# Motor mounts for 89 Max



## royson345 (Jan 14, 2005)

2 of my motor mounts are bad, the left and right rear. I need to replace them as soon as possible because the idle on my car is terrible. Does anyone know where I can find these mounts and for a good price? I've checked EBAY but havn't found anything.

Thanks


----------



## Matt93SE (Sep 17, 2003)

call your local parts stores, or some of the discount OEM parts suppliers linked in the general maxima forum.


----------



## nismosleeper (Jan 16, 2005)

I suggest trying to make your own polyuerathane (did i spell that right?) motor mounts. The process has little room for error, but if done correctly, can provide great performance and it's very cheap to do. Some guy with a 3rd gen has already done it. I'll try to find a link for you.

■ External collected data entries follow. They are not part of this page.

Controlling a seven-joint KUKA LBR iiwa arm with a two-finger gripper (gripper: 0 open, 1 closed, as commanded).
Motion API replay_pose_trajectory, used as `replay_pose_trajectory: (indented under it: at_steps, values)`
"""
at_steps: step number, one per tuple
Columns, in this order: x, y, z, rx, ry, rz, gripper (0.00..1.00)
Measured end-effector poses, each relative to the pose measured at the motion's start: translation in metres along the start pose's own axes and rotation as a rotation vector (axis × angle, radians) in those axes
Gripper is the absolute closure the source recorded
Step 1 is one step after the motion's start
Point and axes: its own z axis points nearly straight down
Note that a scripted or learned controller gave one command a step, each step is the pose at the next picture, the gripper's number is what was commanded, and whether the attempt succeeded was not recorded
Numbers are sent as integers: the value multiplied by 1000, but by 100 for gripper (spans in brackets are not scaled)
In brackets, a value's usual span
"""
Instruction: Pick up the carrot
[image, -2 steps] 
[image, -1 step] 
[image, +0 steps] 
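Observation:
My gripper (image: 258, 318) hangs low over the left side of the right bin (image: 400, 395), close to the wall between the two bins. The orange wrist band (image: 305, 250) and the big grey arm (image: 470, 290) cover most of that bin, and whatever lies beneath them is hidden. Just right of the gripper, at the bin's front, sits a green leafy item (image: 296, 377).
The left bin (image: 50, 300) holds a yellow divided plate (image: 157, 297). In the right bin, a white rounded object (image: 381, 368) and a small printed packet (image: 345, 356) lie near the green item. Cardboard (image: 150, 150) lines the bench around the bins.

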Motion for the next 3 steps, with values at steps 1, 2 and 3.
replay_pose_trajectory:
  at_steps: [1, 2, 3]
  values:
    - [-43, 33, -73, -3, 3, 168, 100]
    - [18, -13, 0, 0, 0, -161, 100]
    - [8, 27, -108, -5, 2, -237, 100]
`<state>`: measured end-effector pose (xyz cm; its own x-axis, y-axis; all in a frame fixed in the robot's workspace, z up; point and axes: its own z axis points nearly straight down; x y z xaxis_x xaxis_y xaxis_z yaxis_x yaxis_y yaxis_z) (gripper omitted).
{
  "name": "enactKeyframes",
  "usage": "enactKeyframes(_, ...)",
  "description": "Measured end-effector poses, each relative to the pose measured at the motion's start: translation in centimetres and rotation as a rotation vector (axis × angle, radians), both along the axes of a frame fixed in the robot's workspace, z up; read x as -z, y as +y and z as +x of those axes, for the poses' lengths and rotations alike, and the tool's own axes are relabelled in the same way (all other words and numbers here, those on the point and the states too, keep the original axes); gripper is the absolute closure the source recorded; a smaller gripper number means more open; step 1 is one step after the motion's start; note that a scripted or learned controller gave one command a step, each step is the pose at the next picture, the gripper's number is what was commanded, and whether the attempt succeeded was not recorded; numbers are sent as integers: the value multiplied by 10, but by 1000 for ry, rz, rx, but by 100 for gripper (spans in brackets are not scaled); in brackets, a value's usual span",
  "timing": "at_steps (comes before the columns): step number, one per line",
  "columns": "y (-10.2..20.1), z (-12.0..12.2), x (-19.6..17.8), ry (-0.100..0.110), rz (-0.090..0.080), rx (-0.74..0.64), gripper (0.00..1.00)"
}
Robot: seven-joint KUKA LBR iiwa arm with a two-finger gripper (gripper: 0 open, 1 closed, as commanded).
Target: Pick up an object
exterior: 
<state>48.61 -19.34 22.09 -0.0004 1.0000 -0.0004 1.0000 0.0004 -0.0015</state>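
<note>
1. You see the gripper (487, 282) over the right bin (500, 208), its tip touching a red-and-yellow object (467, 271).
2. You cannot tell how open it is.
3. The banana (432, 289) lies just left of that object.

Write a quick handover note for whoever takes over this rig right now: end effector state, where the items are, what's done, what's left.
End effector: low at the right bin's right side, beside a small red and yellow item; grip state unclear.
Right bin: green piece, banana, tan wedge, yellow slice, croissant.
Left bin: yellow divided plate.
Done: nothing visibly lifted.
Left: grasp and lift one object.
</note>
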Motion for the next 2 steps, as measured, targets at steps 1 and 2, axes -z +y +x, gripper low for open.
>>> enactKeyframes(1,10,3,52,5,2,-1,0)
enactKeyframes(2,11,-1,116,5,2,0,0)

P.S. A quick fix would be to go to the salvage yard and find some.


----------



## Matt93SE (Sep 17, 2003)

I've done the poly mounts.. it's not that hard, but it's messy (mixing epoxy and pouring it into the mounts), but the problem is that it takes a week for the stuff to cure. if you can't live without your car that long, I suggest buying a set of used mounts or something to fill, then replace yours with them.


----------



## nismosleeper (Jan 16, 2005)

Ebay has a complete set for like 90 w/o shipping now. It's a better deal than any other place will get you. Good luck
Hey matt, do you have a write-up or a link for the poly mounts?
Thanks


----------



## Matt93SE (Sep 17, 2003)

just search google for it or something. it's very self-explanatory.
remove the mounts, clean them up, duct tape the crap out of one side to seal it, pour urethane resin in form the other side, let it cure for a week. remove tape, reinstall in car.


----------



## royson345 (Jan 14, 2005)

I found all 3 moutns for $30 each and $20 shipping. I only need 2, but I think it's better to replace all 3 and get it done now rather than have to replace the 3rd in the future.


----------



## Matt93SE (Sep 17, 2003)

there's actually 4 total. 2 engine mounts, 2 tranny mounts.
from the dealer, two are about $40 each, the other two are about $80 each. ouch.

If you can get them all for $100, that's definitely worth it.


----------